▶ [Required work]:
In the listing below, find the line containing "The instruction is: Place" and the line containing "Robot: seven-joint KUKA". Repeat exactly those two lines and every line between them, nothing more.

▶ [Information shown]:
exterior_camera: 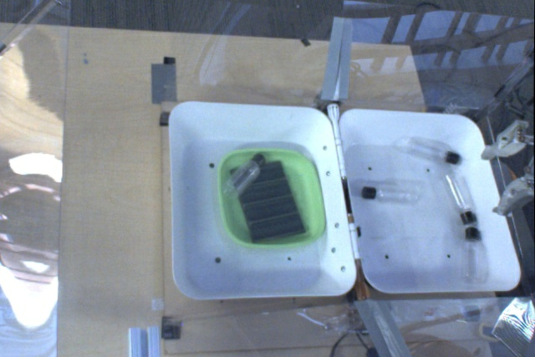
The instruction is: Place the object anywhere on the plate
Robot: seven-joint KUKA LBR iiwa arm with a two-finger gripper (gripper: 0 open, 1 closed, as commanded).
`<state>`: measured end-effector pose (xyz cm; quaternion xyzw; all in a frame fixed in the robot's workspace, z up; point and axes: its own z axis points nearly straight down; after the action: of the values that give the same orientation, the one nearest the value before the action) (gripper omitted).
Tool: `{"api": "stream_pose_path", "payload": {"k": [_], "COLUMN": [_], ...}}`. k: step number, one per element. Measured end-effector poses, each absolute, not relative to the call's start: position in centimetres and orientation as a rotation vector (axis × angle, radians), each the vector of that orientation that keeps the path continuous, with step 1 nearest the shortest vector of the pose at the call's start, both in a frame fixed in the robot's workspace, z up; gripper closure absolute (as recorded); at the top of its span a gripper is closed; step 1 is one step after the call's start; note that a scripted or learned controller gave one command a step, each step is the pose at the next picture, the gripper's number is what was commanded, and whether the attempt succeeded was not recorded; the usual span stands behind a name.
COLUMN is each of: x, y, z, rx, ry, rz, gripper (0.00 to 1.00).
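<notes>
- Pale wooden bench (100,180) with two white bins side by side, grey carpet behind.
- Gripper (511,170) way over at the right edge, just past the right bin's (368,272) outer rim; open or closed, honestly can't tell, too little showing.
- Nearest to it: clear vials with black caps scattered in that bin, two by the right wall (458,195) (473,251), one up top (426,148), one toward the left (389,193).
- Further out, left bin (188,263) holding a green plate (227,205).
- On the plate: a black ridged block (272,203), plus another clear vial (245,173) lying at its upper-left corner.
</notes>
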<state>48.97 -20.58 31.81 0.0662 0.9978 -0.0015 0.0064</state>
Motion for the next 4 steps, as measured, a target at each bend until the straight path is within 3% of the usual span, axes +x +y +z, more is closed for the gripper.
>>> {"api": "stream_pose_path", "payload": {"k": [1,2,4], "x": [49.0,50.0,50.9], "y": [-20.6,-20.6,-20.5], "z": [29.7,34.5,34.5], "rx": [-0.181,-0.477,-0.316], "ry": [3.124,3.092,3.113], "rz": [-0.006,-0.008,-0.006], "gripper": [0.0,0.0,0.0]}}
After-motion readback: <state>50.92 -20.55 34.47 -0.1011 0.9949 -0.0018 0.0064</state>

▶ [Solution to this problem]:
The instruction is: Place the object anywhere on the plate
Robot: seven-joint KUKA LBR iiwa arm with a two-finger gripper (gripper: 0 open, 1 closed, as commanded).

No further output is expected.